Goldman Sachs hikes oil price outlook, expects high compliance for oil output cuts

Investment bank Goldman Sachs Friday revised its crude oil price forecast for the second quarter of 2017 on the back of a decision byOPEC members and other countries to cut production amid growing demand from consumers.

Goldman Sachs has upped its oil price outlook for the second quarter of 2017 to $57.50 a barrel from $55 a barrel for U.S. West Texas Intermediate crude. It also raised its price forecast for international benchmark Brent crude to $59 a barrel from $56.50 a barrel.

The investment bank’s December outlook for U.S. crude however remains at $50 a barrel as a potential ramp up in oil production from Libya and a stronger dollar limit the near-term upside.

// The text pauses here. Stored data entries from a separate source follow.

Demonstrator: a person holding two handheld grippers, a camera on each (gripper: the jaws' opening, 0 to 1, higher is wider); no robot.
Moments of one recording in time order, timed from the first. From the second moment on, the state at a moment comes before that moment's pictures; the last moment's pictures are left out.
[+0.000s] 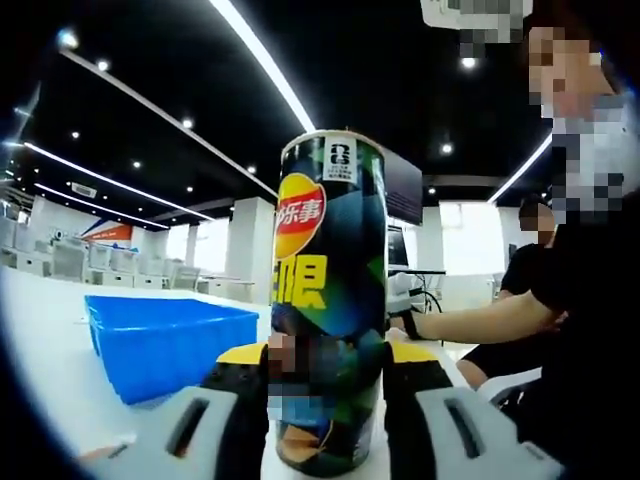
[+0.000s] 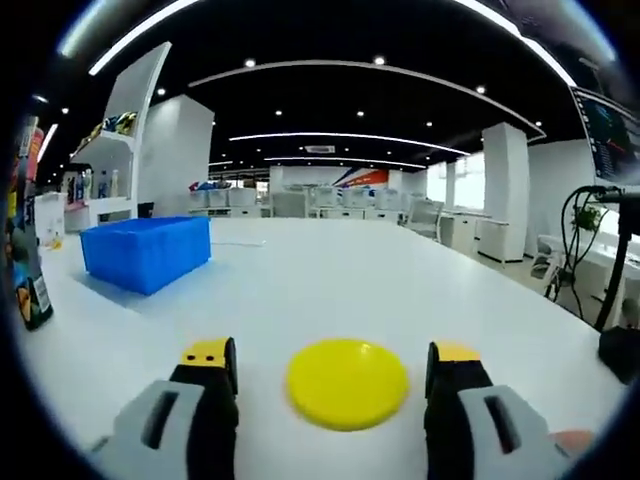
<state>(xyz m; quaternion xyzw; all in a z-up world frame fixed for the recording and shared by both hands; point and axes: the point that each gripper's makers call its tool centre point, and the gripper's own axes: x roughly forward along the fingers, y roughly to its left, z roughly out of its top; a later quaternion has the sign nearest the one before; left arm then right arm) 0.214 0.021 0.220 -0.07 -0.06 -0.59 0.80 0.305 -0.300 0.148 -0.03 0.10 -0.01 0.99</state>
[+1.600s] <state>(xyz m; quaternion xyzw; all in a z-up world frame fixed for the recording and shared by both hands) 0.215 0.019 0.218 -0.06 -0.06 -0.59 0.80 0.296 -0.150 0.374 0.07 -0.02 0.20 0.98</state>
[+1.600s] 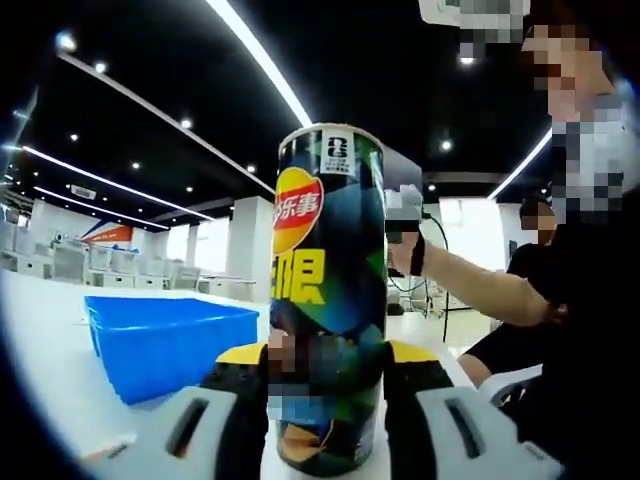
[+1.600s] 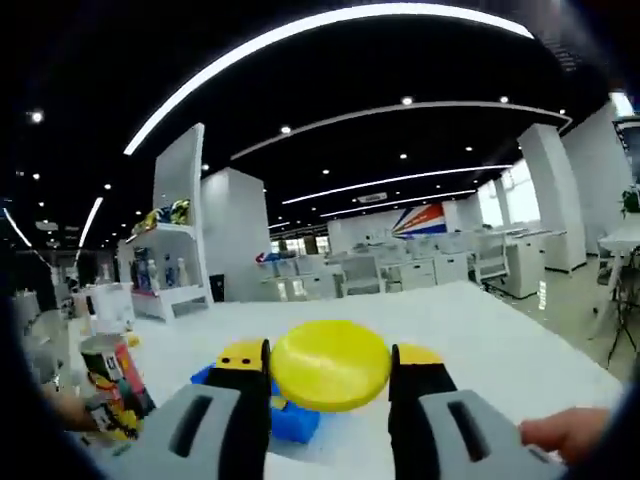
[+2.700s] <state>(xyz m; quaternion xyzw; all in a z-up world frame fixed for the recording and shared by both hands) 0.215 0.019 0.216 -0.05 -0.06 -0.59 0.80 0.227 0.042 0.337 -0.10 0.10 0.42 0.90</state>
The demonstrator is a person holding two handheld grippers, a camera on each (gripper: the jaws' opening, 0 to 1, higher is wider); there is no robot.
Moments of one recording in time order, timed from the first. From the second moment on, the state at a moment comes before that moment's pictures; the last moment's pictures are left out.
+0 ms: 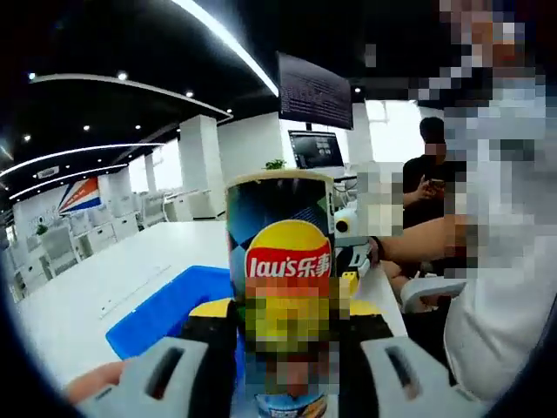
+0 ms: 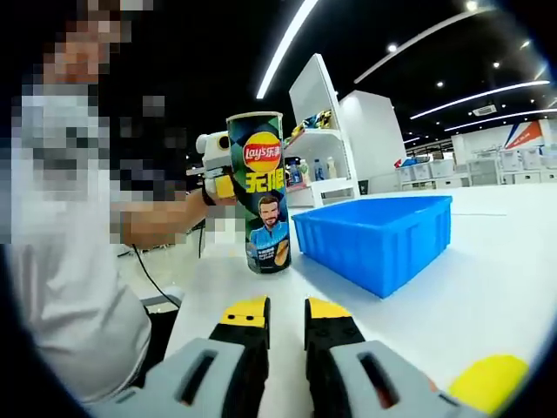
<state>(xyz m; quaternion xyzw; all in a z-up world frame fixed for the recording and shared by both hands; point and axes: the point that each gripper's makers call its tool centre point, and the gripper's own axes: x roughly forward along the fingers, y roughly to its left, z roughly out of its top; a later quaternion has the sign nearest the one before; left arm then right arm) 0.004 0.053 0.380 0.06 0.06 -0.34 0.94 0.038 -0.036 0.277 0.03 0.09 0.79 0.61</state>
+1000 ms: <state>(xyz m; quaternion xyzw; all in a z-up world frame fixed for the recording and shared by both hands) -0.016 0.024 0.365 -0.03 -0.03 -0.44 0.90 0.047 -0.034 0.277 0.04 0.10 0.78 0.62</state>
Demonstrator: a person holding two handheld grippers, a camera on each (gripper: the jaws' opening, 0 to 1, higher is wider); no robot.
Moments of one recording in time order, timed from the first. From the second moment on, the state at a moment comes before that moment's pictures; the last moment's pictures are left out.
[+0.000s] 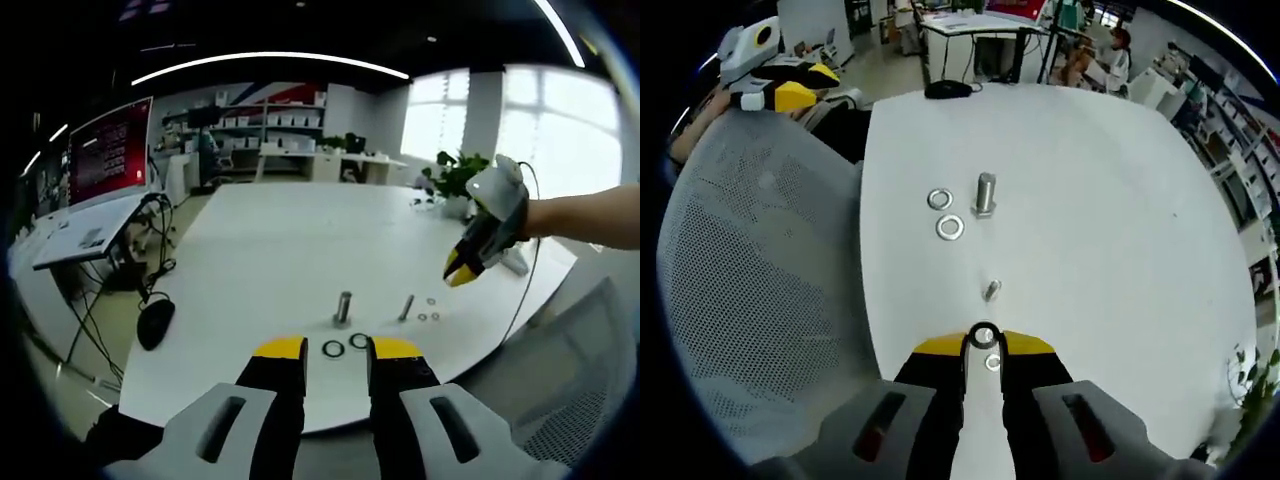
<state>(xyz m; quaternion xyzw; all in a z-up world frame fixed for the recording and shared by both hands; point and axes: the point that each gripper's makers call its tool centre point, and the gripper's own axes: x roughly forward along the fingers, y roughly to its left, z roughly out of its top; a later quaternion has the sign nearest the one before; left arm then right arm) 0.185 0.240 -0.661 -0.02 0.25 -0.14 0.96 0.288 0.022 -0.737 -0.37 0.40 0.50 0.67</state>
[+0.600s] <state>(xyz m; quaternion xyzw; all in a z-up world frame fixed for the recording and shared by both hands) 0.184 0.240 -0.664 -0.02 0.26 -0.14 0.96 0.296 0.050 -0.746 -0.37 0.41 0.51 0.66</state>
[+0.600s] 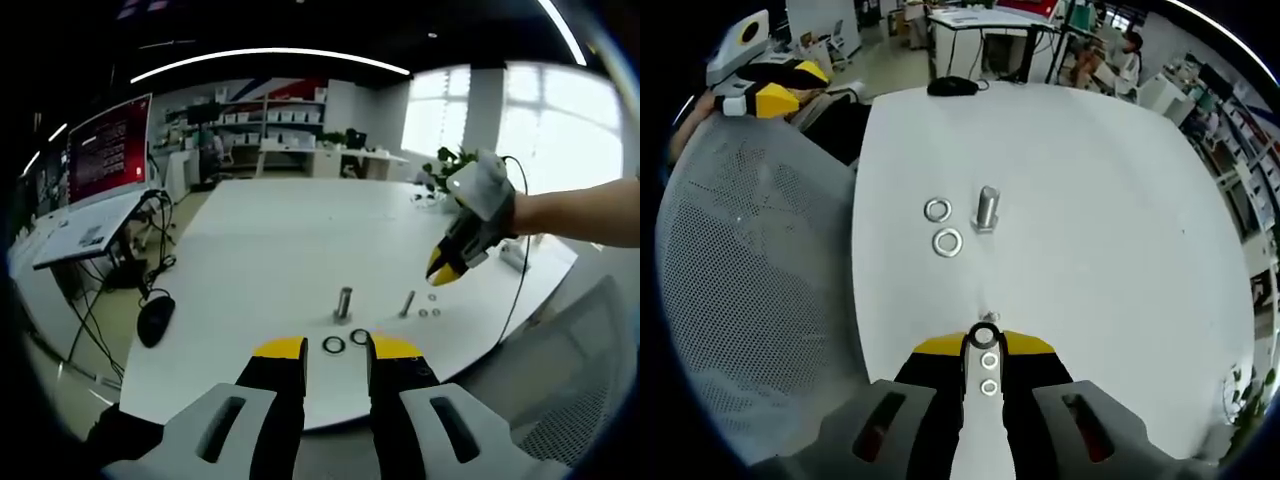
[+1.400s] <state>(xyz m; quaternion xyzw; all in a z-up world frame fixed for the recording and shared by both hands) 0.183 0.237 -0.664 -0.02 0.26 -0.15 0.95 0.303 0.051 -0.761 -0.40 0.43 0.49 0.65</state>
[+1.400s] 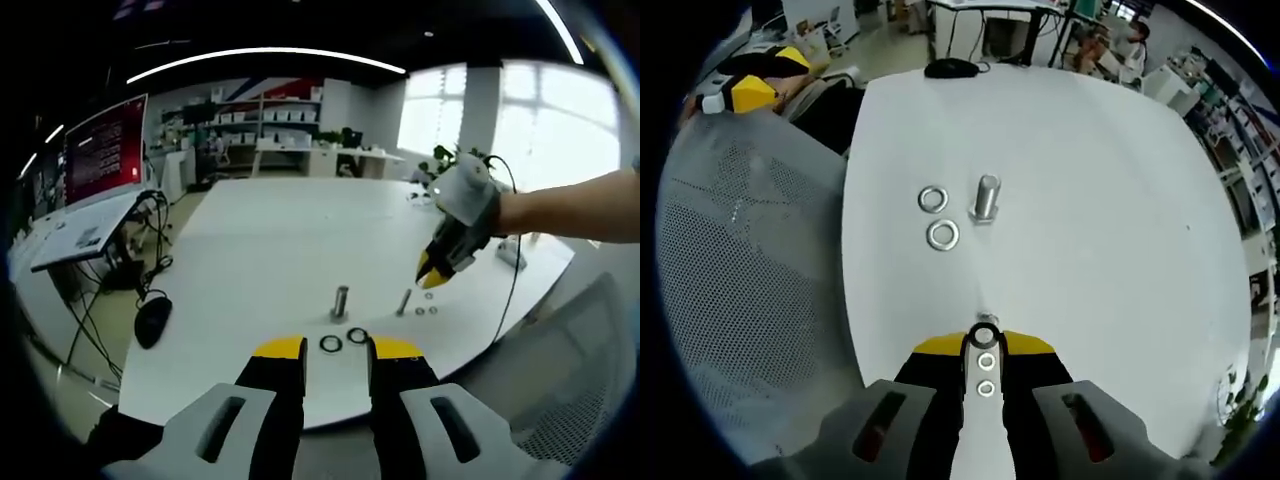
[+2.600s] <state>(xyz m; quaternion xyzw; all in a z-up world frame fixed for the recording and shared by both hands) 0.181 0.238 -0.667 -0.02 0.27 -0.14 0.95 0.312 0.057 -0.795 -0.43 0.44 0.49 0.62</state>
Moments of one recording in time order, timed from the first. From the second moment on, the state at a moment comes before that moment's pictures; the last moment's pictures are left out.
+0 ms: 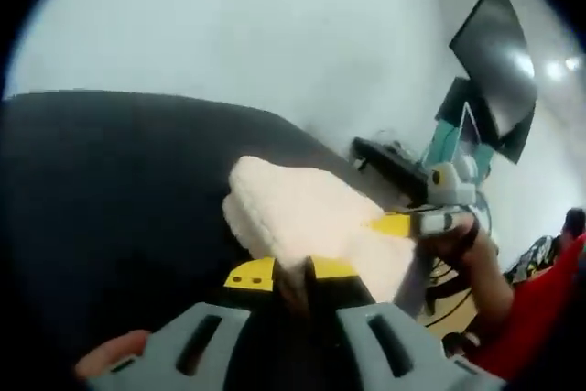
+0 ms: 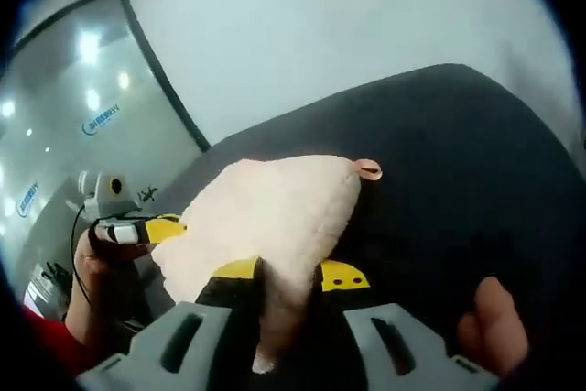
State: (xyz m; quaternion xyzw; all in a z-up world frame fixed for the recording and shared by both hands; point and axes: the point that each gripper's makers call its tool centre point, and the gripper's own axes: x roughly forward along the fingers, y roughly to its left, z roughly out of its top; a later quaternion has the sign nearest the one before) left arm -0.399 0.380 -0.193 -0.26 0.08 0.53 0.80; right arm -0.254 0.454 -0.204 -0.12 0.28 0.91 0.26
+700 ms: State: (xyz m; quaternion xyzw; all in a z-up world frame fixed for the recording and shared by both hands) left arm -0.464 0.354 -0.179 -0.04 0.05 0.50 0.86; right arm -0.210 0.508 -0.155 0.02 0.02 0.95 0.31
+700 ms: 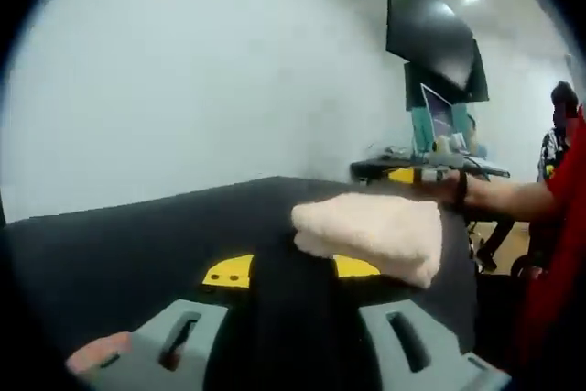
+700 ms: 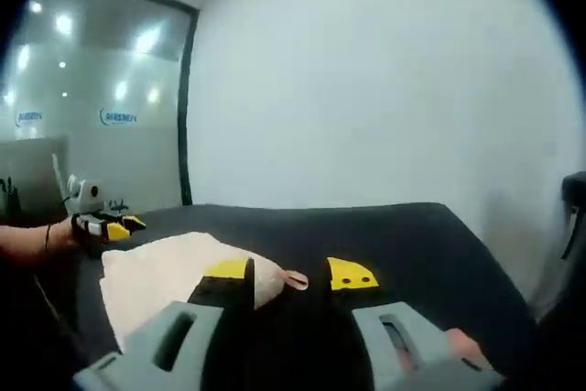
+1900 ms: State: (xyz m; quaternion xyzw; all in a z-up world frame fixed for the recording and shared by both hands) left arm -0.527 0.360 -0.149 -0.01 -0.06 0.58 0.81; right arm -0.212 0.523 -0.181 -0.05 -0.01 0.95 0.31
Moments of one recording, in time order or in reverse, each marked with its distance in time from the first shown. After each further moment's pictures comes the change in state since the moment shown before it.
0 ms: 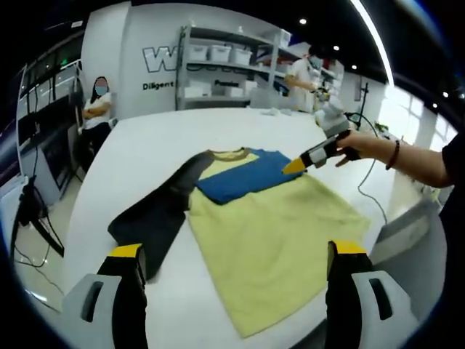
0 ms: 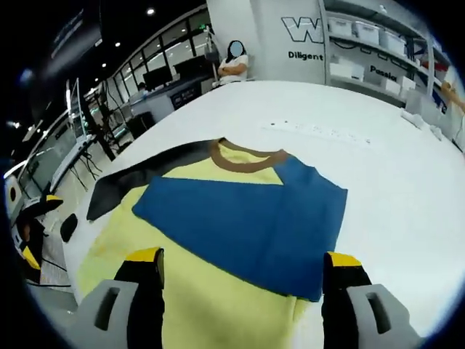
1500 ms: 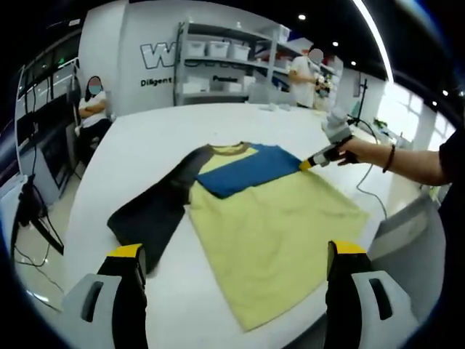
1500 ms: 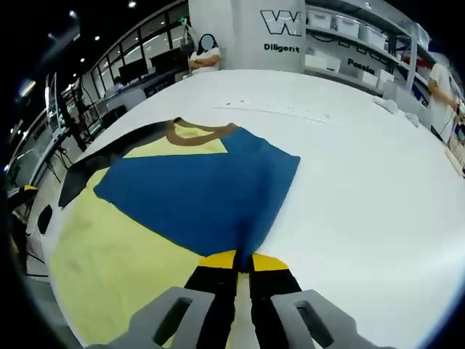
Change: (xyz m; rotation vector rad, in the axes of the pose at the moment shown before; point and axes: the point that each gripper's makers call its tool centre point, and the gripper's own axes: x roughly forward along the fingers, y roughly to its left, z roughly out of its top) left arm -0.002 -0.002 -0.007 0.007 0.028 -0.008; right arm -0.011 -0.058 -0.034 0.014 0.041 -0.135
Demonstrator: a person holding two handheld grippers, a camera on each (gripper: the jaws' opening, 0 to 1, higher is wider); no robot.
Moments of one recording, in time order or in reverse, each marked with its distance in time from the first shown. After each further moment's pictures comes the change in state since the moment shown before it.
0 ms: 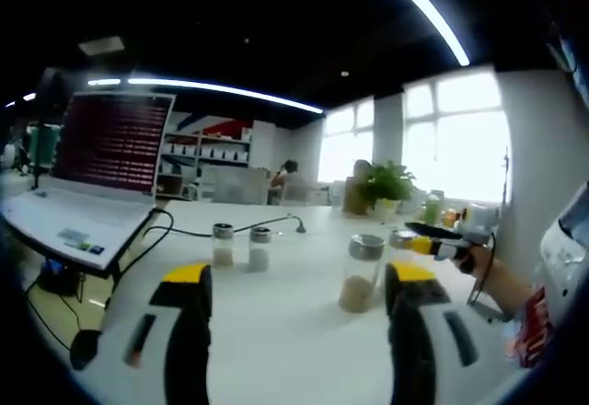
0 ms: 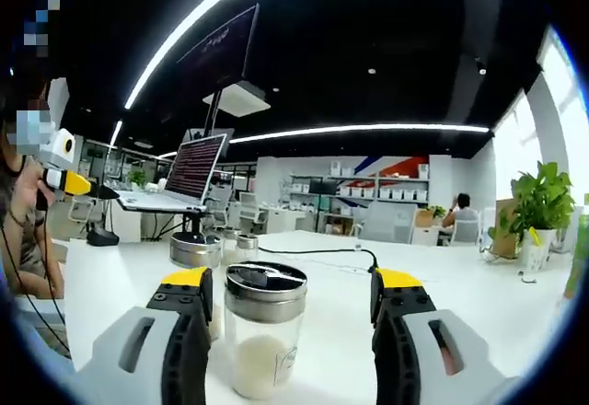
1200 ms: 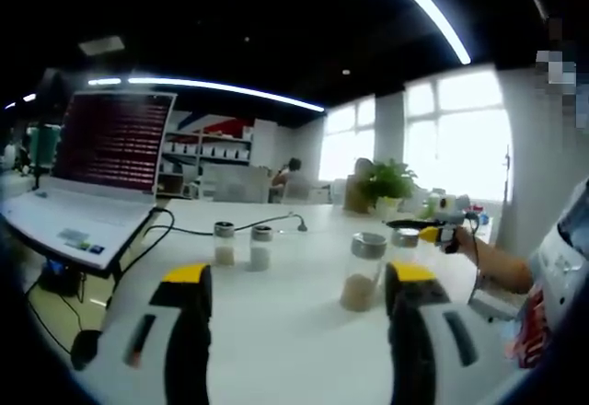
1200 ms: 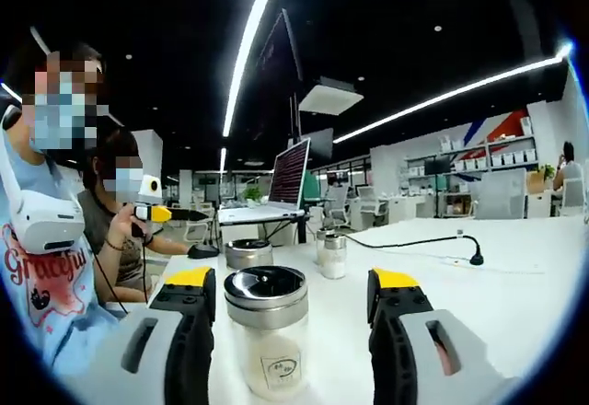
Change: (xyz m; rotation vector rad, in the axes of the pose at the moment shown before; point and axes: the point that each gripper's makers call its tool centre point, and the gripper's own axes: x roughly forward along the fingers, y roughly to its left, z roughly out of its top) left arm 0.006 0.000 0.000 0.010 0.011 0.003; right arm 0.017 0.000 -0.010 0.154 0.059 0.565
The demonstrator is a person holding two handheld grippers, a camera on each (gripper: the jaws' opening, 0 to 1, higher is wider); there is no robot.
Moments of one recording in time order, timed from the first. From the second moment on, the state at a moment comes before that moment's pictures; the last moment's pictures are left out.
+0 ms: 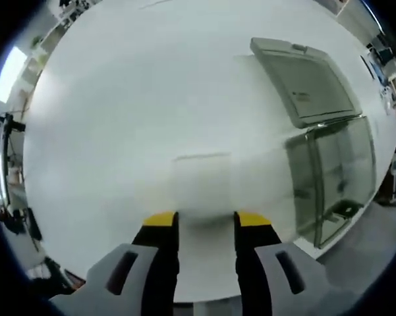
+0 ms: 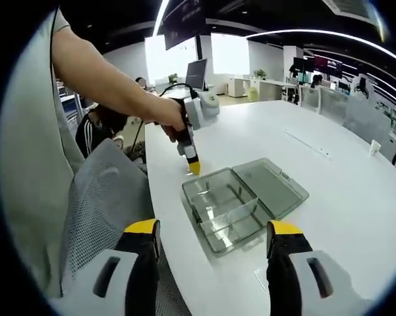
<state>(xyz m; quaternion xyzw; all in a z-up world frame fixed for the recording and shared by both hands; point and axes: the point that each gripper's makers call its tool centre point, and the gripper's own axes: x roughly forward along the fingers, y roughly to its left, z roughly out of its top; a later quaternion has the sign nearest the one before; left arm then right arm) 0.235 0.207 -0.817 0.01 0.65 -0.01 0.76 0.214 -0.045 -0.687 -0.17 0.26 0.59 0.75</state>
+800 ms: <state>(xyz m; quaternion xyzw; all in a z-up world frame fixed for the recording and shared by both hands) 0.220 0.213 -0.815 -0.01 0.64 -0.02 0.77 0.210 -0.046 -0.683 -0.18 0.26 0.59 0.74</state>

As for the much hyped production cuts by OPEC and major non-OPEC producers, there will be “little evidence” of the cuts until mid to late January, when they will be the “next catalyst for the next large move in prices”.

A pump jack operates at a well site leased by Devon Energy Production Co. near Guthrie, Oklahoma.

Nick Oxford | Reuters
A pump jack operates at a well site leased by Devon Energy Production Co. near Guthrie, Oklahoma.

“Ultimately,our work on Saudi Arabia’s fiscal balance suggests that the kingdom has a strong incentive to cut production to achieve a normalization of inventories,even if it requires a larger unilateral cut, consistent with comments last weekend by the energy minister. Given this incentive to cut and in light of the OPEC and non-OPEC cuts announced over the past two weeks, we are slightly raising the 1H17 production declines that we project from the participating producers,” the Goldman analysts wrote.

They expect 84 percent compliance to the announced collective cuts of 1.6 million barrels a day.

“Beyond H1 2017, we expect that the global market will remain balanced, with Brent prices between $55 per barrel and $60 per barrel, on higher production from low-cost producers, a greater shale supply response and the continued ramp up in legacy projects,” analysts from the house added.